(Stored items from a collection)
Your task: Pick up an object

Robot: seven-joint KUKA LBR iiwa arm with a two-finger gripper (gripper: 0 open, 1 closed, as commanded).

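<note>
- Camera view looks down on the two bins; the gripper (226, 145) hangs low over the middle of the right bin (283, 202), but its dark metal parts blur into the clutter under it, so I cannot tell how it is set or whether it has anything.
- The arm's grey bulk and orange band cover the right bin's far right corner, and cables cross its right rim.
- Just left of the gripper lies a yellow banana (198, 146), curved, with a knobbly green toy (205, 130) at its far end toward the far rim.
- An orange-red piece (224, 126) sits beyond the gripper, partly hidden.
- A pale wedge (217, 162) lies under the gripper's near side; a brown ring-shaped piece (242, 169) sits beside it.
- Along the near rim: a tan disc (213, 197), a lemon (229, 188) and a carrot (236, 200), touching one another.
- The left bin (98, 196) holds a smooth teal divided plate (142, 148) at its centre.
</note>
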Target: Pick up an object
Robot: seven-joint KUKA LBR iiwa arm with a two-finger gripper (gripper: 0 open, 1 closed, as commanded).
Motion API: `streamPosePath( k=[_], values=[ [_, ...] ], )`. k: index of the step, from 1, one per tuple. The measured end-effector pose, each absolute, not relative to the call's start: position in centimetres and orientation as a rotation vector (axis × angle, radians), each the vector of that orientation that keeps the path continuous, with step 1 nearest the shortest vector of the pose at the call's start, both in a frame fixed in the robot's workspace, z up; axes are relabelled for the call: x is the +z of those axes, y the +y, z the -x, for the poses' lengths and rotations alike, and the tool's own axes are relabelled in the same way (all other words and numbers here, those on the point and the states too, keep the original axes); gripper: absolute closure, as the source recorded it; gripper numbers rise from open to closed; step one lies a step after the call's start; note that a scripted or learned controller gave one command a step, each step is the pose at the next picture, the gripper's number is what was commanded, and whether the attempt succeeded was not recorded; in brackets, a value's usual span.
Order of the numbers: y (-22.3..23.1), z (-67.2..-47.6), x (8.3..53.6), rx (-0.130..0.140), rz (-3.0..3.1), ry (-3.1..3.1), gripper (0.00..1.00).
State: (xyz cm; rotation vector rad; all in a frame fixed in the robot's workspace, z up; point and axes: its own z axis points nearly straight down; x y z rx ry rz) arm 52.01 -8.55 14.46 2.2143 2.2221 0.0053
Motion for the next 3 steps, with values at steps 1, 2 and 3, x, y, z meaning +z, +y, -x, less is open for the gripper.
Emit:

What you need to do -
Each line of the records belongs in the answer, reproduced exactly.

Task output -
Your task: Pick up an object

Robot: seven-joint KUKA LBR iiwa arm with a two-finger gripper (gripper: 0 open, 1 closed, as commanded).

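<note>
- Camera view looks down on the two bins; the gripper (226, 145) hangs low over the middle of the right bin (283, 202), but its dark metal parts blur into the clutter under it, so I cannot tell how it is set or whether it has anything.
- The arm's grey bulk and orange band cover the right bin's far right corner, and cables cross its right rim.
- Just left of the gripper lies a yellow banana (198, 146), curved, with a knobbly green toy (205, 130) at its far end toward the far rim.
- An orange-red piece (224, 126) sits beyond the gripper, partly hidden.
- A pale wedge (217, 162) lies under the gripper's near side; a brown ring-shaped piece (242, 169) sits beside it.
- Along the near rim: a tan disc (213, 197), a lemon (229, 188) and a carrot (236, 200), touching one another.
- The left bin (98, 196) holds a smooth teal divided plate (142, 148) at its centre.
</note>
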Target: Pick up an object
Robot: seven-joint KUKA LBR iiwa arm with a two-finger gripper (gripper: 0 open, 1 closed, as commanded).
Motion API: `streamPosePath( k=[_], values=[ [_, ...] ], )`. k: index of the step, from 1, one per tuple. The measured end-effector pose, each absolute, not relative to the call's start: position in centimetres and orientation as a rotation vector (axis × angle, radians), each the vector of that orientation that keeps the path continuous, with step 1 nearest the shortest vector of the pose at the call's start, both in a frame fixed in the robot's workspace, z up; axes are relabelled for the call: x is the +z of those axes, y the +y, z the -x, for the poses' lengths and rotations alike, and the tool's own axes are relabelled in the same way (all other words and numbers here, those on the point and the states too, keep the original axes); gripper: absolute closure, as the source recorded it; gripper numbers rise from open to closed; step one lies a step after the call's start; note that a scripted or learned controller gave one command a step, each step is the pose at the next picture, the gripper's number is what was commanded, and whether the attempt succeeded was not recorded; in brackets, a value's usual span.
Order of the numbers: y (-22.3..23.1), z (-67.2..-47.6), x (8.3..53.6), rx (-0.130..0.140), rz (-3.0..3.1), ry (-3.1..3.1), gripper (0.00..1.00).
State: (xyz cm; rotation vector rad; all in a frame fixed in the robot's workspace, z up; point and axes: its own z axis points nearly straight down; x y z rx ry rz) arm 52.01 -8.55 14.46 2.2143 2.2221 0.0053
Motion for the next 3 steps, with values at steps 1, 2 and 3, x, y, z meaning +z, +y, -x, less is open for the gripper.
Emit:

What was asked for in the exercise is now done.